▸ **Work instructions**
Without including the pictures, copy out every line below.

++++++++

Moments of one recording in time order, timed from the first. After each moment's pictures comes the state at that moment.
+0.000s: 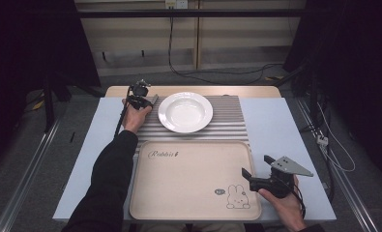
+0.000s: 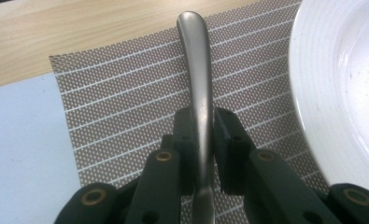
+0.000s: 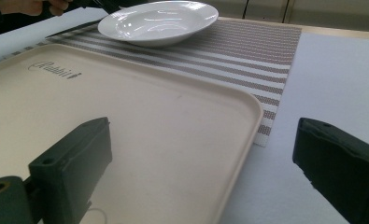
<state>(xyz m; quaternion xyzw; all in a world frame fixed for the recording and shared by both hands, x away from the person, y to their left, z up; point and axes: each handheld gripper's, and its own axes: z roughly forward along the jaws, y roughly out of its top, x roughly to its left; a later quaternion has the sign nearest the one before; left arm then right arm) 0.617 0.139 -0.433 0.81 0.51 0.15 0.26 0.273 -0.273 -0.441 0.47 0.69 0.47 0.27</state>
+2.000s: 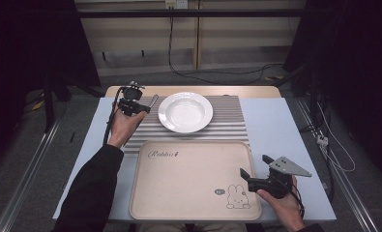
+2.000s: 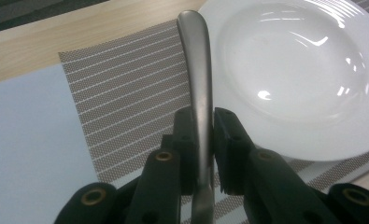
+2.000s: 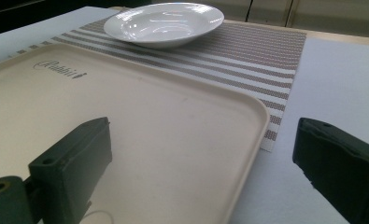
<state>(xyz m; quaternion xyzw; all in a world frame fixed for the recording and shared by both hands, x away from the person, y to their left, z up) 0.532 0.146 -0.367 0.82 0.46 0.15 0.31 0.272 -0.268 -0.438 0.47 0.70 0.47 0.27</state>
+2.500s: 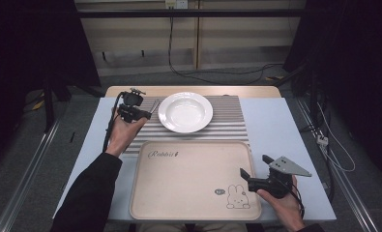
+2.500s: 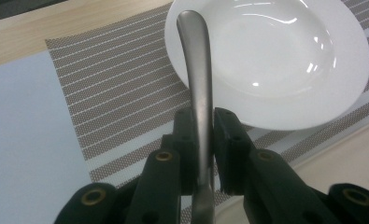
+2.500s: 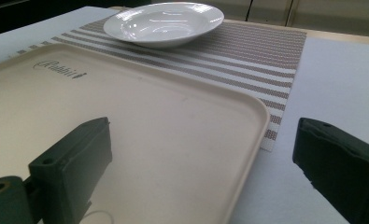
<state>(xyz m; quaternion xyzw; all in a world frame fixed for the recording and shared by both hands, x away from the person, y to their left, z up) 0.500 0.140 -0.362 0.83 0.45 0.15 0.30 0.272 -0.268 -0.439 0.47 0.69 0.47 0.27</state>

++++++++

▸ **Response area**
Moments of one recording in time order, timed from the first. After each moment's pictures comes the state at that moment.
+0.000s: 
+0.000s: 
+0.000s: 
<state>(xyz m; quaternion xyzw; all in a world frame fixed for the recording and shared by both hands, x away from the person, y to their left, z up; point and axes: each handheld gripper's, and its own axes: z roughly forward along the jaws, y roughly out of its top, x roughly to its left; a later quaternion has the sign nearest the one before; left arm then right arm) 0.617 0.139 -0.433 0.81 0.51 0.15 0.26 0.273 -0.273 -0.441 0.47 0.69 0.47 0.27</state>
+2.000s: 
+2.000s: 
+2.000s: 
<state>(xyz m; quaternion xyzw; all in a world frame fixed for the recording and shared by both hands, x away from the person, y to their left, z up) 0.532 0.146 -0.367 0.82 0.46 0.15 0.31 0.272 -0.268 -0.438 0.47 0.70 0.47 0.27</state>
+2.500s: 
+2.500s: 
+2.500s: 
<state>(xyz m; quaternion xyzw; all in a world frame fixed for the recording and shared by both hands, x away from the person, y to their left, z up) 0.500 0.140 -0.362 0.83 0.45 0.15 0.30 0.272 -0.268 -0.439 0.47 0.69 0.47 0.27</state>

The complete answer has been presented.